There is some linear order in the graph, but it is a linear order of the graph edges, not of the graph nodes anymore.

Binary operator definitions seem to be more tree-like than linear:

  • Subclasses may open a new branch of operator definitions
  • There are lots of operations not defined at all

This treeishness is represented by the graph edges of the graphs created.

Comparison with Linear Priority Number Approaches

Typical for priority number approaches is the assignment of some real number to each class, giving the priority. The methods of the class with the higher priority will be called.

This approach can be seen as a transitive, linear binary relation.

The linearity imposes some limitations, aside from the fact that the real numbers must be chosen somehow, implying arbitrary conventions. For instance, when two classes have higher priority than e.g. C, it isn't clear what the priority between this two classes is:

|        /-------->  A
|       /
|      C
|       \
|        \----->  B

When A decides to implement operations with B, the priority numbers may have to be adjusted, this can cause trouble and may not even be solvable without affecting third packages relying on the current configuration.

With Priop, the egde A-B stays undefined as long as there is no matching edge, and the edge can be defined in either way.

Comparison with Native Python Operator Overloading

In native Python, a class can define binary operators. They can be in a forward and reverse mode. (In-place operators are just another operator with another semantic, though in-place operators can be derived from the normal ones.) An operator may return NotImplemented if the operation is not supported.

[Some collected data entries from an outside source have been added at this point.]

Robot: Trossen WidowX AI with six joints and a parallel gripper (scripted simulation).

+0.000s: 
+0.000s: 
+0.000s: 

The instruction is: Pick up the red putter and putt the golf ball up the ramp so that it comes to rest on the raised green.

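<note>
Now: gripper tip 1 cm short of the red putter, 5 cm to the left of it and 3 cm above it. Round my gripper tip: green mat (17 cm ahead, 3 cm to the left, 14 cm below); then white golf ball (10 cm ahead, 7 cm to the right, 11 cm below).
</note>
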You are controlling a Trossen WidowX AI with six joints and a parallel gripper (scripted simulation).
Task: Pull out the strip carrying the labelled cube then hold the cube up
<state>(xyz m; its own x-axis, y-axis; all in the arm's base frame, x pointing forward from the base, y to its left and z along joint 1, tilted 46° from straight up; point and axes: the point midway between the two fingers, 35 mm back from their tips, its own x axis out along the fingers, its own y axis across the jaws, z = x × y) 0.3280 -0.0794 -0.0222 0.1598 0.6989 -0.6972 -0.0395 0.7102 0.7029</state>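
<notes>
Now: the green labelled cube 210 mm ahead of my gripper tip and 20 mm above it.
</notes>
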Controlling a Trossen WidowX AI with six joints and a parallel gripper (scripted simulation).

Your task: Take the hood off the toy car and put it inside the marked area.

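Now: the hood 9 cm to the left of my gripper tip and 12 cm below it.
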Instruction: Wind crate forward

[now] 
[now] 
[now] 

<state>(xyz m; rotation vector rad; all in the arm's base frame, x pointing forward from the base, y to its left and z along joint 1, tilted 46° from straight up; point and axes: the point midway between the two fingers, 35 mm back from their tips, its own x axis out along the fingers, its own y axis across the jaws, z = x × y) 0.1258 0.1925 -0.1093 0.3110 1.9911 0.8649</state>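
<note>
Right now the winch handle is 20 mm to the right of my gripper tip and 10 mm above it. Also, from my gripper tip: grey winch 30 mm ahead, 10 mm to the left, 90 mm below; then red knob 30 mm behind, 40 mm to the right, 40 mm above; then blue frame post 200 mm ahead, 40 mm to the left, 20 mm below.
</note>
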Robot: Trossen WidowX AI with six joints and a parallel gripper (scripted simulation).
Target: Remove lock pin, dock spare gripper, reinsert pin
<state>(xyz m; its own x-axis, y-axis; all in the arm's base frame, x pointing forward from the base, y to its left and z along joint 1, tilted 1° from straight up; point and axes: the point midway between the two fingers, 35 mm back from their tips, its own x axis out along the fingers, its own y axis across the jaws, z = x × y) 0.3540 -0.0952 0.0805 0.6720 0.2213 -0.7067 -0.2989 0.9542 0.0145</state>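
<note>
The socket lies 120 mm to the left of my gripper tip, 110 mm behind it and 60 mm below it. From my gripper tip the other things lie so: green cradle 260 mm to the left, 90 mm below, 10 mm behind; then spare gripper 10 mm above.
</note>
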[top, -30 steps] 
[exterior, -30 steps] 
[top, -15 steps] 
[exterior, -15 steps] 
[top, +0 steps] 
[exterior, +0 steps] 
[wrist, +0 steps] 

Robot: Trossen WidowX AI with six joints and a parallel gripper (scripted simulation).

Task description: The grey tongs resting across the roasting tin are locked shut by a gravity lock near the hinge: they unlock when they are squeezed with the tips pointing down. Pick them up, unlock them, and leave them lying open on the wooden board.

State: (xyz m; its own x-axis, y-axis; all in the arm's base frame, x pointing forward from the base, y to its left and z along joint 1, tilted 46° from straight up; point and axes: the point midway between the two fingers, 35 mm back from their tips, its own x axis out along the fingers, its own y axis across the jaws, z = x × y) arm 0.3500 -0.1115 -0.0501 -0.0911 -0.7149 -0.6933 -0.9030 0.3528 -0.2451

This approach is based on the assumtion, that each operand can decide if its implementation is sufficient or not. In fact, the implementation is deemed sufficient if it exists. But there may exist a better implementation, especially in the second operand. There is no way to decide which implementation suits better based only on the fact of their existence, what is the only information contained in the return value of the overloaded operator.

It seems that operands can only tell if they have an idea how to handle the other operand, but they have no means of comparing different implementations.

Priop implements such a comparison by the assumtion, that modules are imported from bottom to top. This means, that edges defined with higher-level classes will be defined later, and thus have higher precedence than low-level edges.